Katherine Timpf exposes at National Review Online another example of bizarre academic “research.”

According to an academic article written by an Australian professor, small chairs in preschools are “problematic” because they’re “disempowering” for teachers.

“In my first intra-active encounter with the small chair, I felt that it talked back to me about the preschool as a workplace that is gendered, feminsed, child-focused and ultimately disempowering,” Monash University senior lecturer Jane Bone writes in an article for the journal Contemporary Issues in Early Childhood, titled “Ghosts of the material world in early childhood education: Furniture matters.”

Even if talking with chairs were normal, I would still say that this seems pretty crazy. That physically small chairs are the standard for physically small people seems . . . well . . . standard. What do these preschool kids need, giant barcaloungers? To finger paint in? So that no one feels disempowered by a piece of furniture? That would be a great use of taxpayer money? …

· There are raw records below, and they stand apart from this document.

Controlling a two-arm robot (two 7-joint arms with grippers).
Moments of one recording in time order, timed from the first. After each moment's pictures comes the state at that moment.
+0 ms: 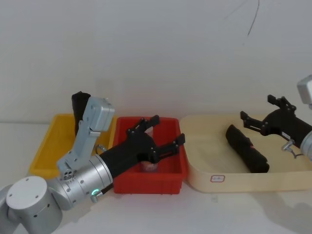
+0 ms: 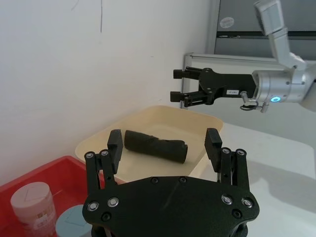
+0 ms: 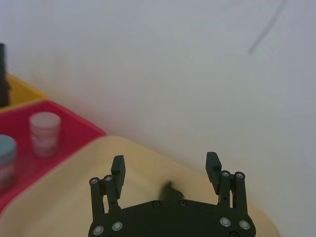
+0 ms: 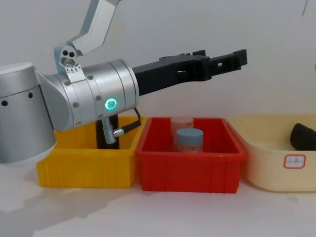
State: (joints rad) left arm -0.51 0.21 0.51 -1.39 -0.52 -0.02 -0.59; right arm 0.46 0.55 -0.20 -1.39 0.26 0.11 0.40
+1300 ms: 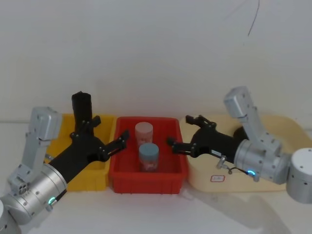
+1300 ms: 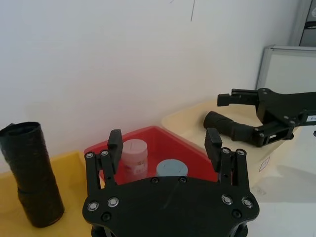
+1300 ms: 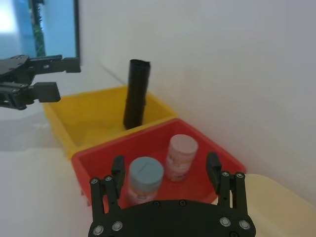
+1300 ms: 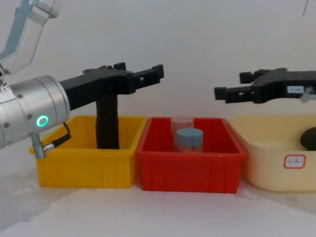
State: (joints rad) left arm -0.38 0.30 0.38 -1.47 -0.47 -0.06 -0.40; right arm 0.56 0.42 -0.41 -1.33 0.32 0.11 0.62
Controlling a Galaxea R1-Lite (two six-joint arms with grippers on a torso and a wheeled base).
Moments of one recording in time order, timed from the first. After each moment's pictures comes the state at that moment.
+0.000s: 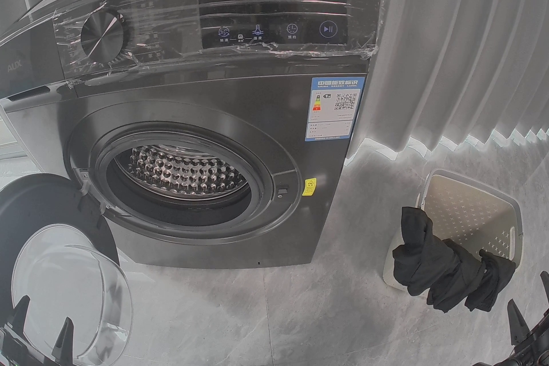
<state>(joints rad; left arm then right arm) 0.00 0.02 -0.02 0.00 0.00 -0.01 0.01 0.02 -0.02 -0.05 0.10 -0.04</state>
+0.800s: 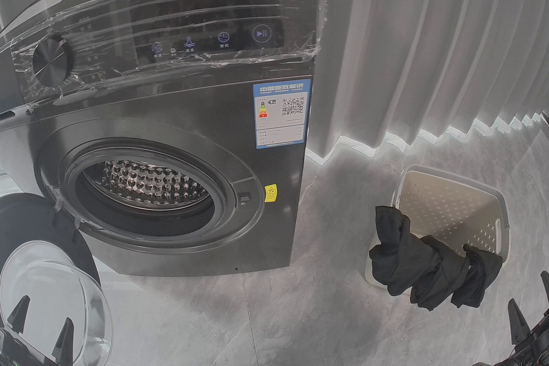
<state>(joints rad) 0.00 0.02 -0.02 0.00 0.00 -0.01 0.01 0.02 -0.02 -0.05 0.10 -0.04</state>
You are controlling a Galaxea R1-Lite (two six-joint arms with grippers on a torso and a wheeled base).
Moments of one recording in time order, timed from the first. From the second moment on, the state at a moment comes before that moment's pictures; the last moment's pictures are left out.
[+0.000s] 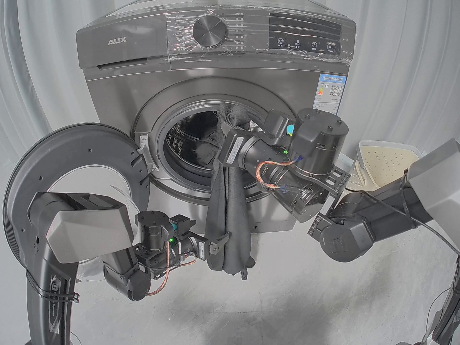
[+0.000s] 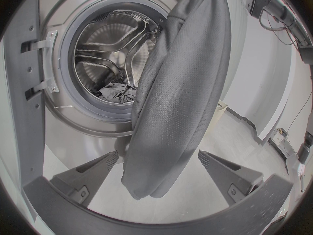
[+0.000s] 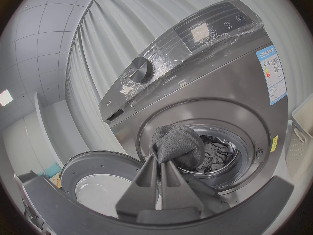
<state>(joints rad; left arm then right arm) -0.46 2.40 -0.73 -1.40 -0.14 -0.06 0.80 2.07 -1.23 -1.03 -0.24 0.33</state>
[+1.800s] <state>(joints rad) -0.50 2.06 -0.51 -1.55 -0.15 -0.04 0.67 2.21 -1.01 -1.30 -0.15 0.26</state>
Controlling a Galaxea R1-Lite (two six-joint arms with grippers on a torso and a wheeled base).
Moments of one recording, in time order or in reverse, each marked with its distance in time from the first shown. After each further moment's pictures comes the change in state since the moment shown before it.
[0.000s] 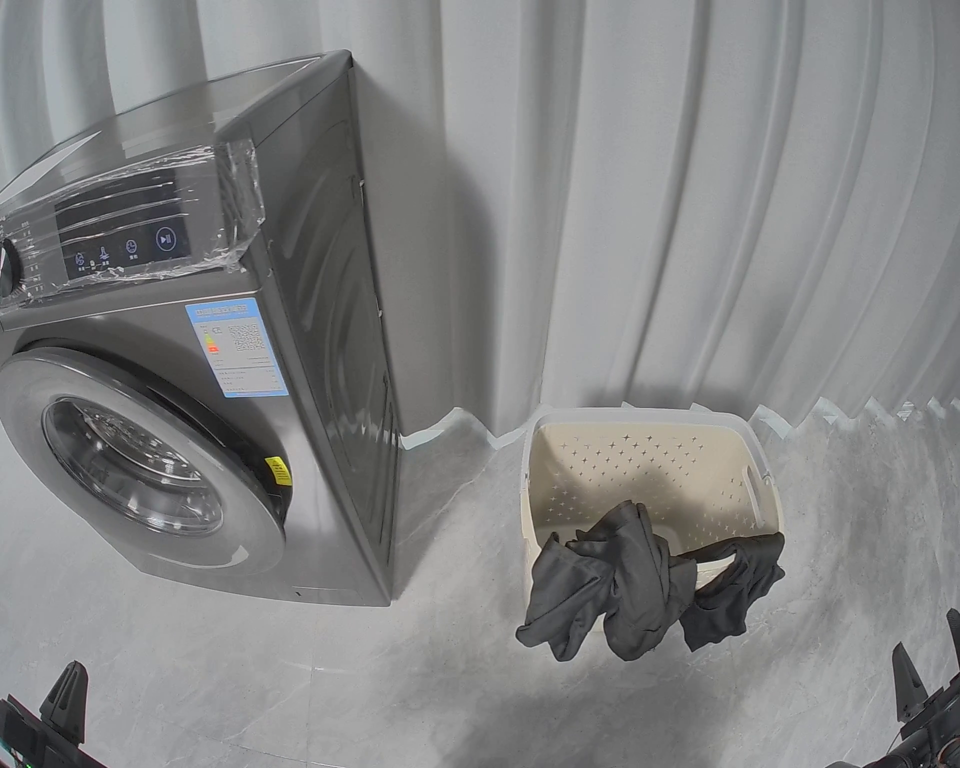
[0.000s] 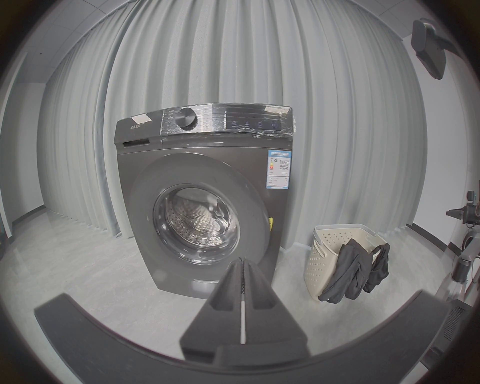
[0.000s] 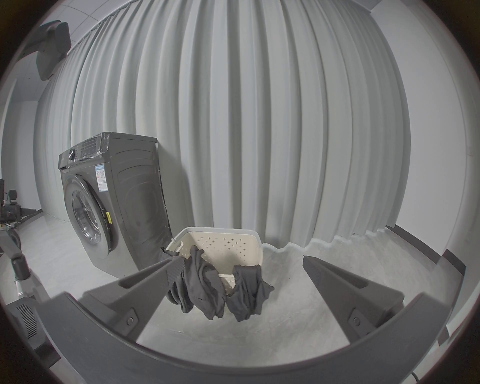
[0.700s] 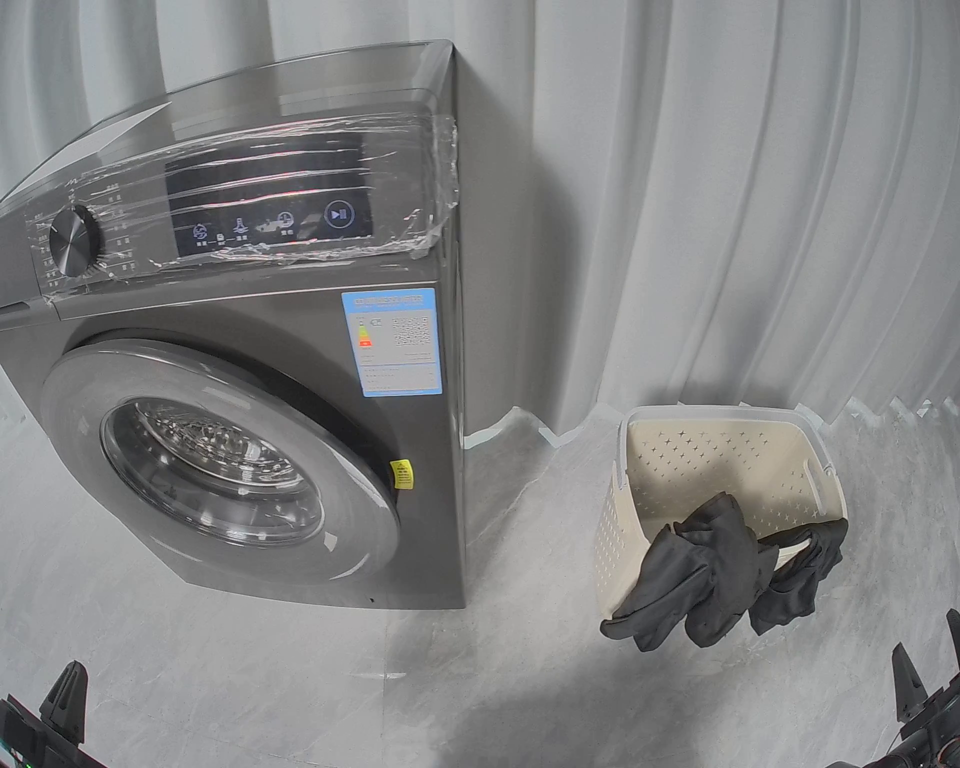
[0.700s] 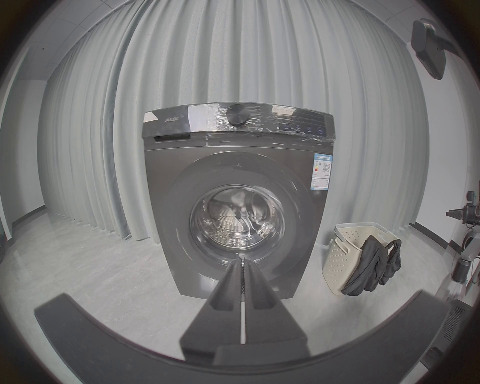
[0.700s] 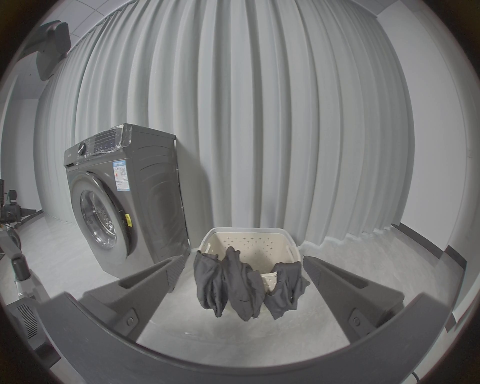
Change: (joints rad) left arm 0.000 0.000 0.000 0.000 0.000 0.000; right arm 0.000 0.000 0.000 0.000 0.000 0.000
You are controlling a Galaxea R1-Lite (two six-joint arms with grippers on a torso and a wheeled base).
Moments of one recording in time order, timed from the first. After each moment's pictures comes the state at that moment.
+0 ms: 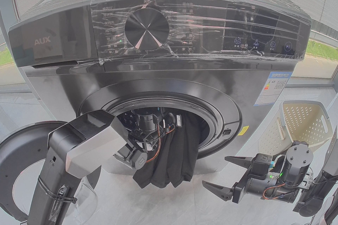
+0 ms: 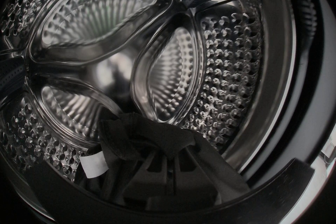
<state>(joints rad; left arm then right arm) -0.57 2.56 -1.38 -1.24 0.06 -0.09 0.74 1.89 -0.09 -1.55 0.10 0.09</state>
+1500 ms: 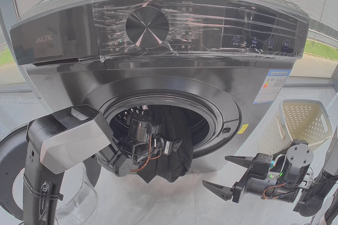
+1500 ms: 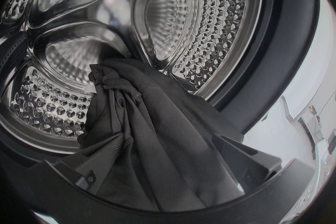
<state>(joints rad) -0.55 2.41 -1.09 -0.90 -0.01 -0.03 0.74 1.89 -0.09 -1.55 0.09 0.09</state>
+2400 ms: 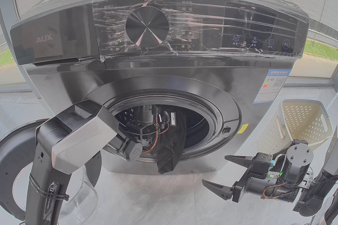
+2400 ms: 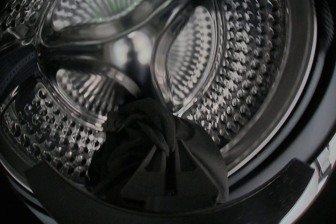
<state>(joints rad) -0.54 2.48 -1.37 -0.96 0.12 -0.16 0.74 1.89 -0.09 -1.55 0.10 0.09</state>
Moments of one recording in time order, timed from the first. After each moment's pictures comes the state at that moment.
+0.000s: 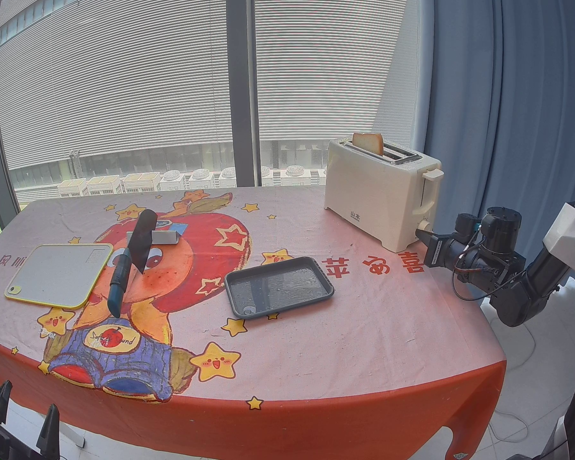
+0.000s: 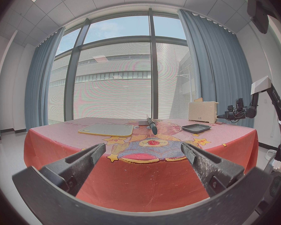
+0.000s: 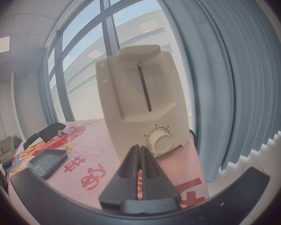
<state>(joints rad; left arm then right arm) -0.01 0.02 -0.02 0.00 0.02 -0.01 0.19 2.15 -0.80 -1.15 0.18 0.22</state>
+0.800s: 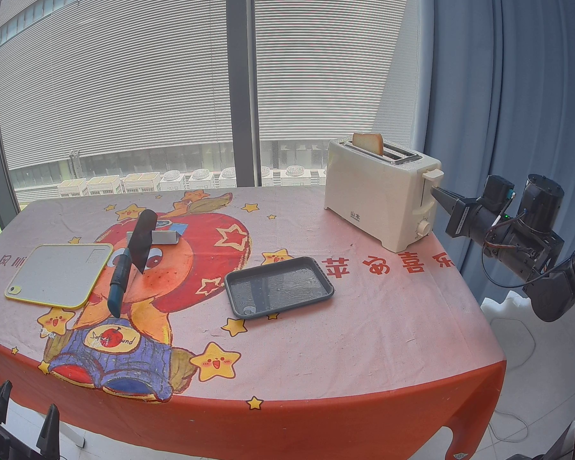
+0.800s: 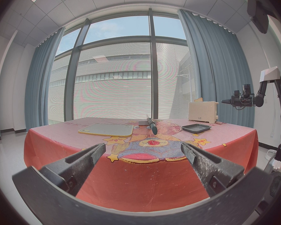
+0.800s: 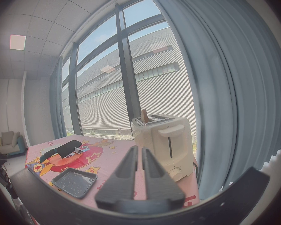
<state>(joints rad) -0.01 0.02 -0.02 0.00 0.02 -0.01 0.24 1.86 -0.72 -1.14 0.17 0.20</state>
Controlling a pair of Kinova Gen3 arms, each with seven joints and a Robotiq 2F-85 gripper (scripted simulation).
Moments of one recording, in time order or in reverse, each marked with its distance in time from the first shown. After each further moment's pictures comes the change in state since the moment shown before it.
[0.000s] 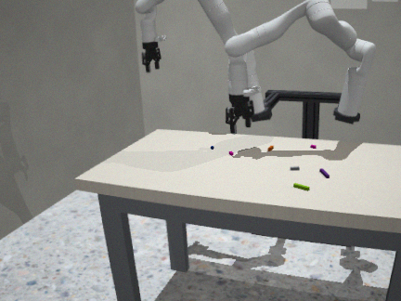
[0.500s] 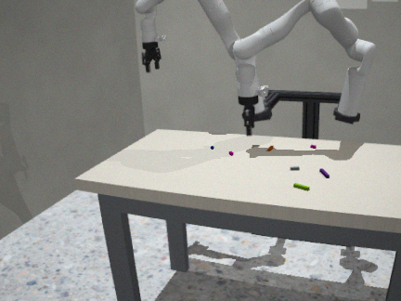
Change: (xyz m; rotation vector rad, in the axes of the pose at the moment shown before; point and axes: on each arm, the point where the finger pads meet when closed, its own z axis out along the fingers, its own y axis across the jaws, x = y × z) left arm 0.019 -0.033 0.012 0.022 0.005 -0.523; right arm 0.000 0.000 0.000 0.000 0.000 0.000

… Look: I’ve always considered myself to be a very emotional person (and more emotional than most), and yet, I’ve got to say that I have never felt a deep psychological connection to a piece of furniture. And I’ve known a lot of furniture, not to brag. I’ve sat on it, laid on it, eaten off of it — but I’ve never had a conversation with furniture and certainly not one that left me feeling like I had lost power over my life.